Wednesday, June 1, 2011

Thea Astley

June, 2011: I bought  It's Raining In Mango (1987), by Thea Astley, from the Anglican Church Book Sale in Cowra for 50c (also the Readers' Digest Guide To Needlecraft, $1).  Back in 1996, when my novel The Showgirl And The Brumby was a finalist in the Vogels Award, one of the judges describe my novel as having "flashes of Thea Astley".  I thought it was about time I read one of her novels, to see what I was a bit like.
I'm afraid to say I'm glad S&B had only "flashes" of Thea Astley, rather than long stretches, and I hope that by novel number three (the one I'm working on tomorrow), I have completely extinguished any trace of her at all.  The worst thing is that I can see what the judge was talking about: colourful language, a strong Australian flavour, clunky plot, and the vague sense that the author is trying to say something serious.  Here's a bit of her colourful, clunky language that I found by opening at random:


Looks rippled between them. One of the girls - Flute! - spluttered with laughter that sounded rude.
Will's face became an interrogation mark. "Did I say something?"
"Grass," Bo explained kindly. "It's pot. Dope." He grinned rather stupidly. "Marijuana."
"Oh," said Will stiffly, "of course. I've heard the term."

Even in that short exchange, we can see how Astley has to poke and prod the story along, poke and prod the characters to play their parts, using a superfluity of adverbs, and exaggerating moods and expressions to make sure the reader doesn't miss what's going on. There were a few Aboriginal characters; as I'm not Aboriginal, and I'm of my generation (rather than Astley's), I'm genuinely uncomfortable with a non-Aboriginal novelist writing a few awkward passages from an Aboriginal character's point of view. If the passages had been good, I probably wouldn't have thought anything of it! Here's an excerpt from one part that made me cringe:
She bin chase that buggy two miles till one of the police he ride back on his horse an shout at her an when she wouldn take no notice she bin run run run an he gallop after her an hit her one two, cracka cracka, with his big whip right across the face so the pain get all muddle with the cryin and she run into the trees beside the track where he couldn follow.
The only part I really liked was reclusive Will's ill-fated love for the beautiful hippie boy, Buckle, about forty years his junior. Flashes of Death In Venice.
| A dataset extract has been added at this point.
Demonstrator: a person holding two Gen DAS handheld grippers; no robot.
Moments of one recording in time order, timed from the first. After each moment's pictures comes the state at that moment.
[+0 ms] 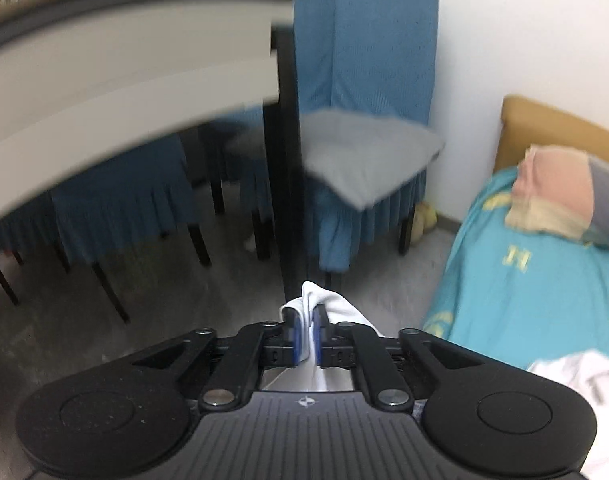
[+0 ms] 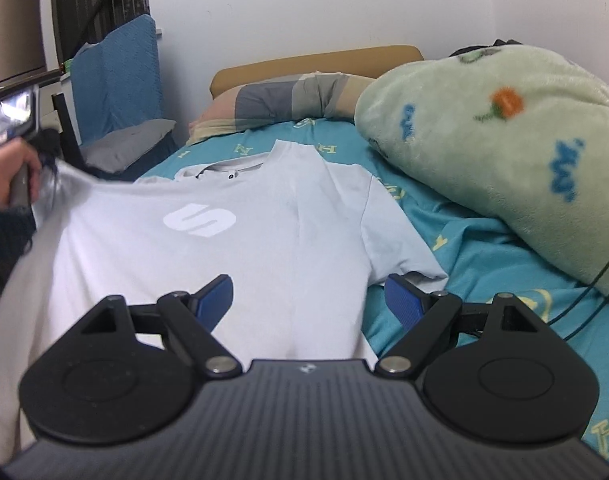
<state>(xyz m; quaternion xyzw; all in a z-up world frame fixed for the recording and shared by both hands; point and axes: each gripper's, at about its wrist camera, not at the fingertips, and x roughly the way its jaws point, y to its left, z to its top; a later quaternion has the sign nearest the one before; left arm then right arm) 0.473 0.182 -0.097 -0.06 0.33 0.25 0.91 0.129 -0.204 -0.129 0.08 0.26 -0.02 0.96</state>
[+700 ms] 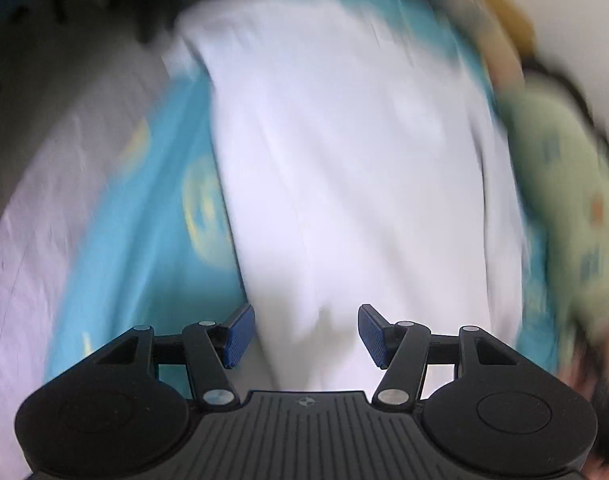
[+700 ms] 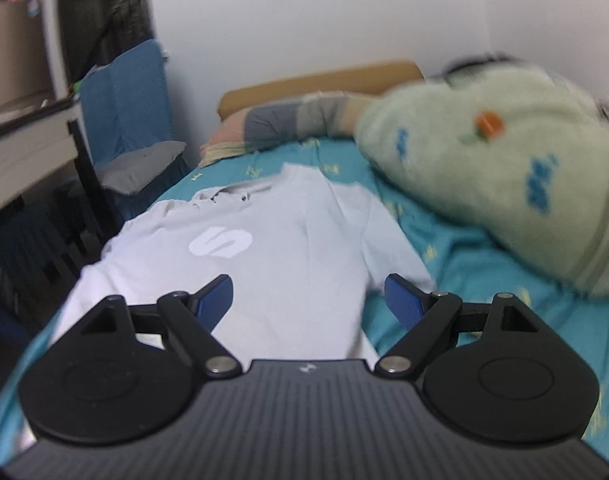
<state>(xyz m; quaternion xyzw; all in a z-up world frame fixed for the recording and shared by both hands) 0.133 0.147 -0.103 -0.14 0.62 -0.09 0.77 0.072 -0.221 -0.092 0.13 0.25 -0.03 0.96</state>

It's an interesting description of a man who represses his gayness, eschews human relationships, sinks his energy into his huge garden, then, in his sixties, falls violently in love, and experiences for the first time all the humiliation and pain that comes with unrequited love. He finds it unbearable. His sister, Connie, understands what's going on:

[Connie says:] "Sixty years of passivity, Will. Well, it wasn't even that, was it? More like indifference."
"And that's the way I'd like it to go on. If it could. Right to then end. I don't like what's happening inside me. It's as if all my nerve centres have been wired up again and wrong. Hell, Con, I don't want to go on like this."

I'll be giving It's Raining In Mango to Glebe Vinnies, and I bet they mark it up by about six-hundred percent.